🤖 AI Summary
Current end-to-end autonomous driving systems are limited to low-level steering commands, lacking the capability to interpret and execute high-level human intentions expressed in natural language, and suffer from the absence of standardized evaluation benchmarks. To address this, we propose Intention-Drive—the first intent-driven, comprehensive benchmark for end-to-end autonomous driving—comprising a high-quality, multi-scenario dataset with fine-grained natural language intent annotations. We introduce Intent Success Rate (ISR), a novel semantic metric for evaluating intent fulfillment. Further, we establish a paradigm shift from “command execution” to “intent realization.” Our baseline model integrates multimodal fusion, scene graph reasoning, and semantic alignment. Evaluation on Intention-Drive reveals fundamental bottlenecks in cross-modal intent understanding and scene-aware collaborative reasoning. This work provides a reproducible evaluation standard and concrete directions for advancement in intent-driven autonomous driving.
📝 Abstract
Current end-to-end autonomous driving systems operate at a level of intelligence akin to following simple steering commands. However, achieving genuinely intelligent autonomy requires a paradigm shift: moving from merely executing low-level instructions to understanding and fulfilling high-level, abstract human intentions.
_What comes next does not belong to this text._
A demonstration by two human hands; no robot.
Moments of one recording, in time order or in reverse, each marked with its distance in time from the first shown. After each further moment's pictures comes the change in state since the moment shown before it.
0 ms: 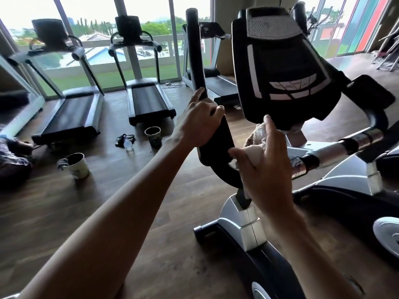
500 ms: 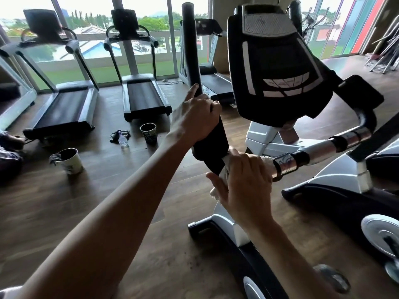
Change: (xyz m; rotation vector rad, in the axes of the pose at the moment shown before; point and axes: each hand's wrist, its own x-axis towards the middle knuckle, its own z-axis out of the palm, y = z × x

This leap from a command-follower to an intention-fulfiller, as illustrated in our conceptual framework, is hindered by a fundamental challenge: the absence of a standardized benchmark to measure and drive progress on this complex task. To address this critical gap, we introduce Intention-Drive, the first comprehensive benchmark designed to evaluate the ability to translate high-level human intent into safe and precise driving actions. Intention-Drive features two core contributions: (1) a new dataset of complex scenarios paired with corresponding natural language intentions, and (2) a novel evaluation protocol centered on the Intent Success Rate (ISR), which assesses the semantic fulfillment of the human's goal beyond simple geometric accuracy. Through an extensive evaluation of a spectrum of baseline models on Intention-Drive, we reveal a significant performance deficit, showing that the baseline model struggle to achieve the comprehensive scene and intention understanding required for this advanced task.